**Instructions to follow**
The expected response is a copy of every line in the entries below that includes the word "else".

**Material for this task**
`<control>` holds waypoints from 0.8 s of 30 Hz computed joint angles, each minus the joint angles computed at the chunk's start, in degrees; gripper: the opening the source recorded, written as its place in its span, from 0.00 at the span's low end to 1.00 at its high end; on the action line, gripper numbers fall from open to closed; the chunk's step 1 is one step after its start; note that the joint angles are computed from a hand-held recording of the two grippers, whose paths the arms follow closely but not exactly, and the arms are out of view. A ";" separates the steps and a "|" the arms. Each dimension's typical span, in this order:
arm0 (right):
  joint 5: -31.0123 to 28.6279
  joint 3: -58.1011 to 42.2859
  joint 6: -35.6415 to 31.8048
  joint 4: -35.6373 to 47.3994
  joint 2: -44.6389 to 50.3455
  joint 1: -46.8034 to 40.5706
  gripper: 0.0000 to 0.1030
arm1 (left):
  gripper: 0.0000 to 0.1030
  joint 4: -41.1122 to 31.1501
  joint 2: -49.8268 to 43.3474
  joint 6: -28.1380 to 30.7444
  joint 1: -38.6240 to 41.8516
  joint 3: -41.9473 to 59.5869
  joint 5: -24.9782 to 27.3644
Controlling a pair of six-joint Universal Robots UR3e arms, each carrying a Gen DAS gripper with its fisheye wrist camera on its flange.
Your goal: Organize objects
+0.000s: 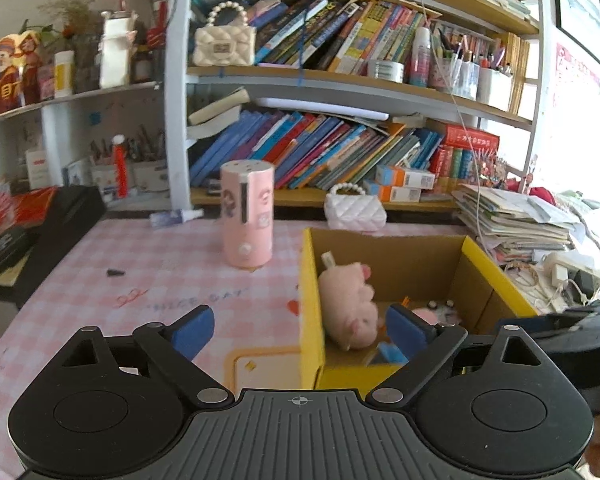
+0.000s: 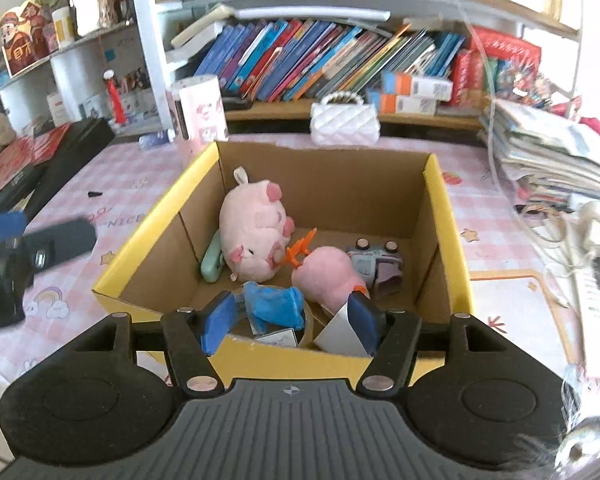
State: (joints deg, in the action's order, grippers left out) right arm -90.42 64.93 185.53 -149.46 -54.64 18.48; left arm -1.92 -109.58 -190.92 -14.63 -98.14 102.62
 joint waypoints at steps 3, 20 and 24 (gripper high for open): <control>-4.15 3.60 2.65 -3.32 -1.97 2.58 0.68 | 0.93 0.97 3.97 -0.14 0.66 -5.69 0.50; -22.92 9.39 14.41 -2.76 -3.83 19.30 0.97 | 0.97 2.63 23.08 1.71 3.73 -29.20 2.10; -24.75 9.83 15.33 -2.35 -3.76 21.61 0.98 | 0.97 2.25 26.35 3.04 4.61 -32.20 0.97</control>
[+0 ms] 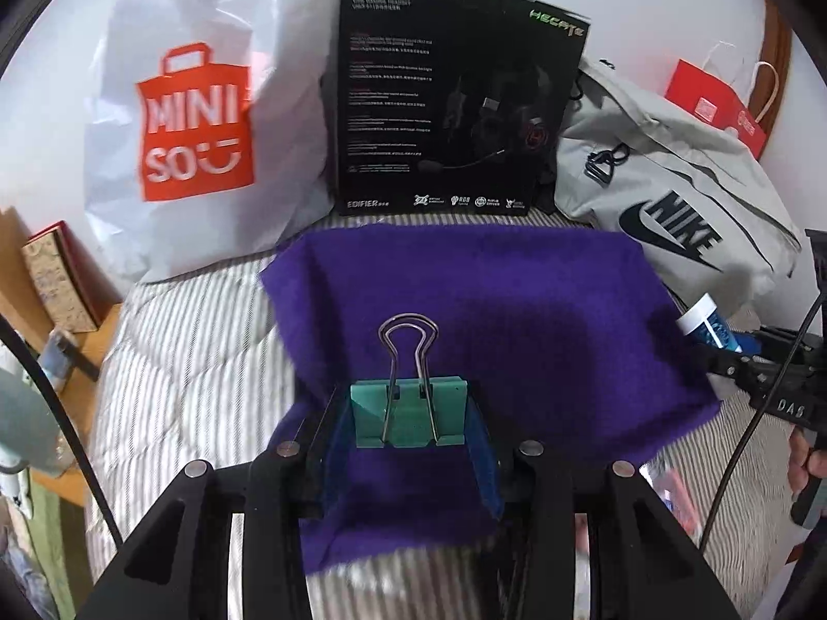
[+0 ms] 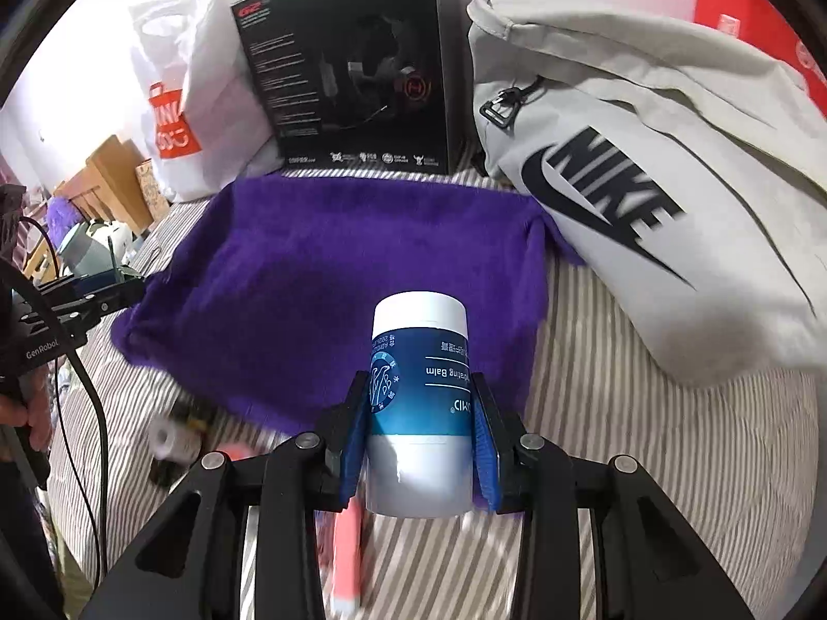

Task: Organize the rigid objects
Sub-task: 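Carry clip and balm stick onto the purple towel and open both grippers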

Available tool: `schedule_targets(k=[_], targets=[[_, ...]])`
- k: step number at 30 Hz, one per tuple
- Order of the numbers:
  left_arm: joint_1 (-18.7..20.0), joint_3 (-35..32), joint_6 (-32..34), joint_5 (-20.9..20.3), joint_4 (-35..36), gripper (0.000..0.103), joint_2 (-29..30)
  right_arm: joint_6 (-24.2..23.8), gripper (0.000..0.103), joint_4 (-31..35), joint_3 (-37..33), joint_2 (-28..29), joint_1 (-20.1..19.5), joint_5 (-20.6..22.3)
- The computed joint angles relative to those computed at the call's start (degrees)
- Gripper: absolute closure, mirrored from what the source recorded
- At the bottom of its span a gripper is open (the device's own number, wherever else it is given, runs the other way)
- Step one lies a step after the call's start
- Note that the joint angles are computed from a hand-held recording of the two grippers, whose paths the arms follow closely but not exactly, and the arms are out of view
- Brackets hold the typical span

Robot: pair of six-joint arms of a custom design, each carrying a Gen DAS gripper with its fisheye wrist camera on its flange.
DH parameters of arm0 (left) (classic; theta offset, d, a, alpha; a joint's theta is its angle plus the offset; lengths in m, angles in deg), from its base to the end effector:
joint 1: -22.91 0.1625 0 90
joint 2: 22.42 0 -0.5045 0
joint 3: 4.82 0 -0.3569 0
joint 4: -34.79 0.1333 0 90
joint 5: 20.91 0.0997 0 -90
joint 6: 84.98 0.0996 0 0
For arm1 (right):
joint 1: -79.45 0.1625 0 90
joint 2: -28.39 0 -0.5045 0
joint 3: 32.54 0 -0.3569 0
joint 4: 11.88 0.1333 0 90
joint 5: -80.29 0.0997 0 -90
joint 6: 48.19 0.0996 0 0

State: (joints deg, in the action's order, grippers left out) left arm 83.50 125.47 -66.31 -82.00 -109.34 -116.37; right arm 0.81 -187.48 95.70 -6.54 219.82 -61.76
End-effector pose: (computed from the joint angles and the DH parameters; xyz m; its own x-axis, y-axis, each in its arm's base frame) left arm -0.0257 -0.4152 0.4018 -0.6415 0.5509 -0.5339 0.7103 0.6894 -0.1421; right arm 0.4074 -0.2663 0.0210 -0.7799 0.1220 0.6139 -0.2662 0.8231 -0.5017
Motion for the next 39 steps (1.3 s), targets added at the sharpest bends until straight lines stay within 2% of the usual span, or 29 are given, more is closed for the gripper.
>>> schedule_targets(k=[7, 12, 19, 30, 33, 36, 38, 39], targets=[[2.15, -1.69, -0.55, -0.89, -4.42, 0.064, 8.53, -9.58, 0.067, -6.35, -2.42, 2.52, -6.25, 1.29], [2.96, -2.15, -1.12, -0.62, -6.36, 0.064, 12.72, -14.00, 0.067, -8.08, -4.44, 4.46, -9.64, 1.78], [2.53, -1.78, -1.44, 0.76, -7.80, 0.064, 15.32, -16.00, 0.067, -7.09, -5.79, 5.73, -11.48, 1.87], [1.84, -0.82, -1.00, 2.52, -9.54, 0.063, 16.49, -18.57, 0.066, -8.05, -6.18, 6.39, -11.71, 1.42], [1.65, -0.20, -0.94, 2.84, -9.45, 0.062, 15.78, -19.23, 0.062, -8.95, -5.86, 6.32, -11.85, 2.05], [1.60, 0.16, -1.12, 2.54, -8.45, 0.050, 14.87, -19.06, 0.058, -9.93, -5.28, 6.02, -12.02, 2.98], [1.27, 0.74, -1.77, 3.20, -8.11, 0.046, 14.33, -17.80, 0.048, -8.68, -5.01, 5.51, -11.86, 3.08], [1.13, 1.03, -1.95, 3.46, -8.12, 0.046, 14.06, -17.19, 0.047, -8.08, -4.88, 5.31, -11.60, 2.71]])
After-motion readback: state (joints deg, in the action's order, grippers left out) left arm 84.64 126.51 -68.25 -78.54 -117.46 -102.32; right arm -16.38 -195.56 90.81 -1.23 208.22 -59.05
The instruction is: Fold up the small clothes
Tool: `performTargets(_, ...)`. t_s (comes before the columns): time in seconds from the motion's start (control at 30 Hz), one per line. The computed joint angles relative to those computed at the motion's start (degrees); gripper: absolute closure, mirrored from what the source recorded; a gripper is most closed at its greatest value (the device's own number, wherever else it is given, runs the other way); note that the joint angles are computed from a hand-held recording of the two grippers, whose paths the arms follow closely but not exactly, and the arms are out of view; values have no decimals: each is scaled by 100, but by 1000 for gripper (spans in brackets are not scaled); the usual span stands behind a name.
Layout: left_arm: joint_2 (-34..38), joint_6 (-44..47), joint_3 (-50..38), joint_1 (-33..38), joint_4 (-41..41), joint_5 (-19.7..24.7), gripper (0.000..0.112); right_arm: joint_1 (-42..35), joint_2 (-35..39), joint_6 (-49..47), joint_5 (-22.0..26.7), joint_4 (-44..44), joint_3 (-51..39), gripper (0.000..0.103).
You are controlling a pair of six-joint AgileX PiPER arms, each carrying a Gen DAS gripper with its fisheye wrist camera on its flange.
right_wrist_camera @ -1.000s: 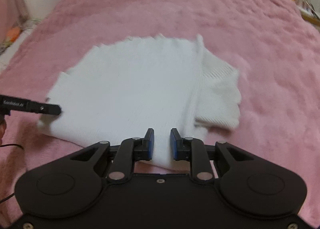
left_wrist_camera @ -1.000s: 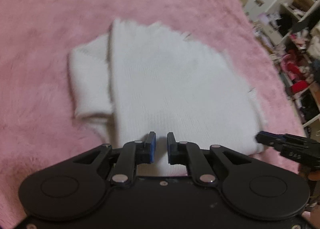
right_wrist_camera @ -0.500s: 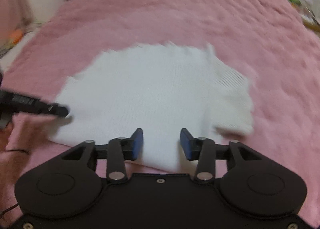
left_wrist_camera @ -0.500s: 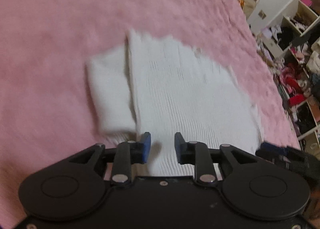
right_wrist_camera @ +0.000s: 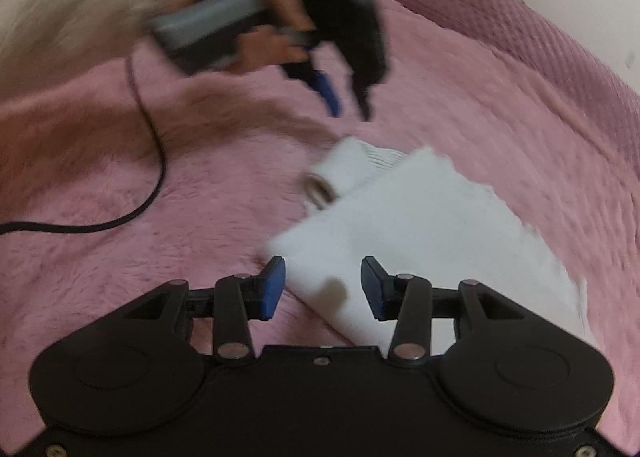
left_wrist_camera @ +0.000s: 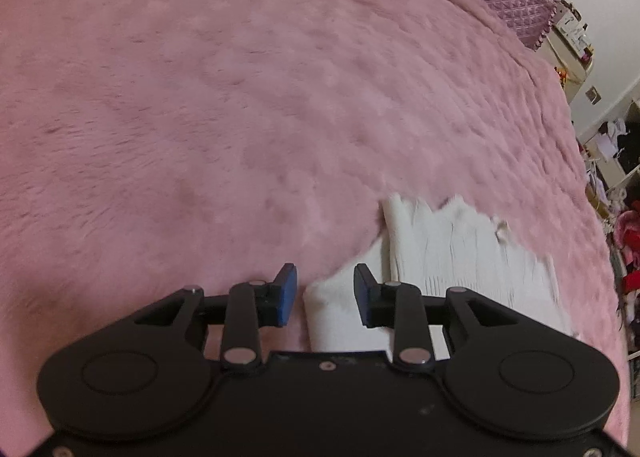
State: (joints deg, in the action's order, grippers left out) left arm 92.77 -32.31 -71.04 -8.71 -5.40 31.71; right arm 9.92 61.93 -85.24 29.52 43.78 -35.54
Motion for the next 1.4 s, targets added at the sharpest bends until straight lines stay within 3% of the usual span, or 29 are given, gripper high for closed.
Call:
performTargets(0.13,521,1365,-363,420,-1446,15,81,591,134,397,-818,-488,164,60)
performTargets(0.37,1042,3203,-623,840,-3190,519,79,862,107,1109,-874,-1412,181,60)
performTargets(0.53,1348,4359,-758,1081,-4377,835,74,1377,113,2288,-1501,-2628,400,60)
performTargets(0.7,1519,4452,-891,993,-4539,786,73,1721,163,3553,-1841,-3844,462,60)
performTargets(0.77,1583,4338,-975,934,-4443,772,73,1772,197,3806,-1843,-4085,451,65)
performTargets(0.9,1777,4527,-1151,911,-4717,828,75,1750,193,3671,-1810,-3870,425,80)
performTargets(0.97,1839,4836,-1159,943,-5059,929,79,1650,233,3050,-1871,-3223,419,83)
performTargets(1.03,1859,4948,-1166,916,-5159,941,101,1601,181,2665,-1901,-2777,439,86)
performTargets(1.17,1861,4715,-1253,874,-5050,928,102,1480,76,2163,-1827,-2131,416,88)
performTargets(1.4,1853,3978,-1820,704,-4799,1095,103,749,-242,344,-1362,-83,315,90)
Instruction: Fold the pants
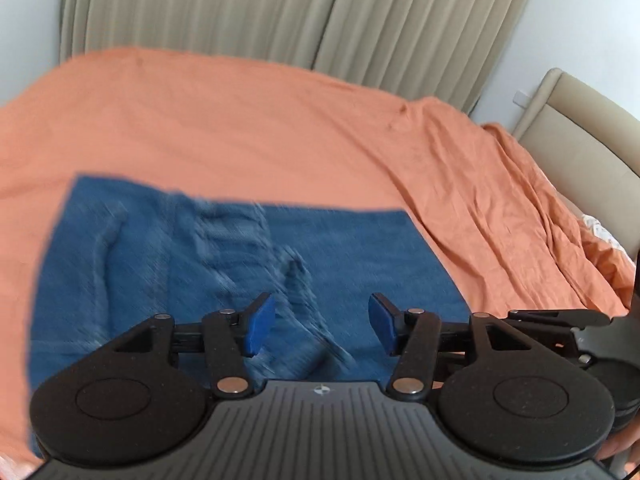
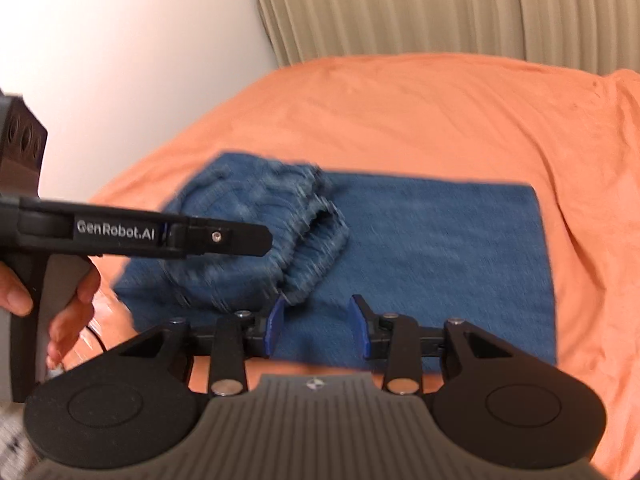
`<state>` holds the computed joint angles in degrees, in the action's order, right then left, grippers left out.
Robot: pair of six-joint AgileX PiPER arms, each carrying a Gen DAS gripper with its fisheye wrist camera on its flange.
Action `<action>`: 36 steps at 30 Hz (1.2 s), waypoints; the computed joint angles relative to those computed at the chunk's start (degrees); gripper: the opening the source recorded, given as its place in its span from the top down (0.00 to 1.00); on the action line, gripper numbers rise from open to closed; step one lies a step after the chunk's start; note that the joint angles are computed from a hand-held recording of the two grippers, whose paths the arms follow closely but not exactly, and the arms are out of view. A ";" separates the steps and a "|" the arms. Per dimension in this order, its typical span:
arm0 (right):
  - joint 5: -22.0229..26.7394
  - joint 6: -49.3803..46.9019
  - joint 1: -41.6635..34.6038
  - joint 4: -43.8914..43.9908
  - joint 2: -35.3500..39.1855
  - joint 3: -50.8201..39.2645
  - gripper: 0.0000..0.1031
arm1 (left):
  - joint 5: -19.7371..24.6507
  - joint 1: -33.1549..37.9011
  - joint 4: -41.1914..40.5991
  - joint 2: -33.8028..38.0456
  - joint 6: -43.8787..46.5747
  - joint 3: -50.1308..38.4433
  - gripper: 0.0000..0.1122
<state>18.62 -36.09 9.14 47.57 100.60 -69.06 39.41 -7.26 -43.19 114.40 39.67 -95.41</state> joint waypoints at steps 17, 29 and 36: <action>18.31 37.02 0.86 -17.72 37.78 -56.92 0.60 | 3.67 10.93 9.65 11.90 -6.26 -18.89 0.43; 13.31 28.60 3.65 -16.60 27.35 -48.95 0.93 | 3.12 14.26 3.77 10.13 -4.15 -15.48 0.43; 11.87 14.86 1.26 7.33 13.06 -30.92 0.94 | 3.54 14.80 -3.88 6.92 -1.51 -12.49 0.44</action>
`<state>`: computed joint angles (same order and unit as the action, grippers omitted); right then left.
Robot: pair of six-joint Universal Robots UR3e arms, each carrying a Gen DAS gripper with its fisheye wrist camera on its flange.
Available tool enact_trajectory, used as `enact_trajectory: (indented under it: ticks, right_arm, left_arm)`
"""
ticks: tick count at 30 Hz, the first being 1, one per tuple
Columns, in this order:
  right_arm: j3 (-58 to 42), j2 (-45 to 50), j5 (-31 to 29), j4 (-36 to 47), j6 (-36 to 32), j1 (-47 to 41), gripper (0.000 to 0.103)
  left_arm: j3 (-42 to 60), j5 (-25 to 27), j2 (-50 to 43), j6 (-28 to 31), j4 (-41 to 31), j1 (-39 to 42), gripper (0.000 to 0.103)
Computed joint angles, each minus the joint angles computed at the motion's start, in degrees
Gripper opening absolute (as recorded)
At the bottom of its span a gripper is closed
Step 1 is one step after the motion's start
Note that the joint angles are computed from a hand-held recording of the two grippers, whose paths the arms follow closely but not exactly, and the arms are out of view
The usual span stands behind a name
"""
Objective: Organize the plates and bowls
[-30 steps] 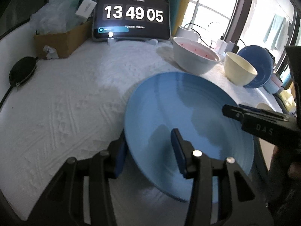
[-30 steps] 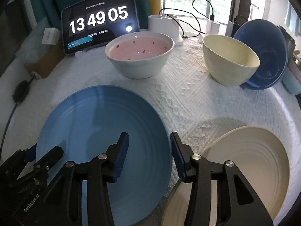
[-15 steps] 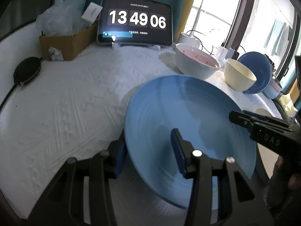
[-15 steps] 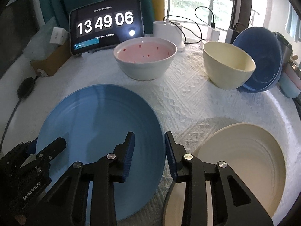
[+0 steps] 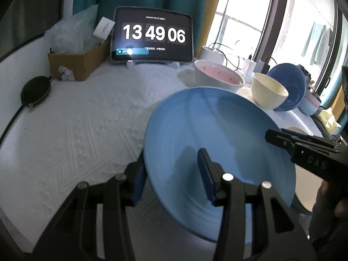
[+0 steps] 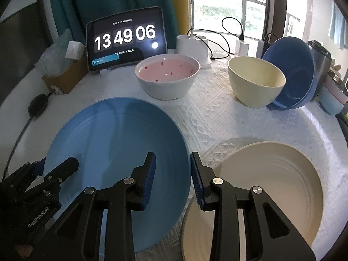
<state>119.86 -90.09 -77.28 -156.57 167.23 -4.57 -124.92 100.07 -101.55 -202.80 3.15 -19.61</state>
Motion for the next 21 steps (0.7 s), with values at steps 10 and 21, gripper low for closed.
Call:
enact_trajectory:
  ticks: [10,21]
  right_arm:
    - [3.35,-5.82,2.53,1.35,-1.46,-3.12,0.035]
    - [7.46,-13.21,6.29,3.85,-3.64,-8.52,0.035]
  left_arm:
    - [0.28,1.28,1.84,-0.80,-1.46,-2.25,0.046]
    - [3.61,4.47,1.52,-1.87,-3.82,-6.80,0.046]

**Answer for this exercise**
- At the bottom of its span a gripper is open (the device's own number, wherever else it is given, runs the other way)
Tool: `performTargets(_, ...)`. t_s (comes before the columns): time in seconds from the motion's start (control at 30 Hz), one per line. The computed joint angles relative to those computed at the motion's start (degrees); gripper: absolute closure, mirrored from what the source recorded; a gripper is most closed at its greatest value (the device's own number, wherever else it is given, runs the other way); note that the joint angles are computed from a hand-held recording of the two grippers, whose paths the arms follow closely but not exactly, and the arms are out of view; values have no decimals: each is scaled by 100, but by 1000 for gripper (spans in brackets are not scaled); the usual span stands behind a name.

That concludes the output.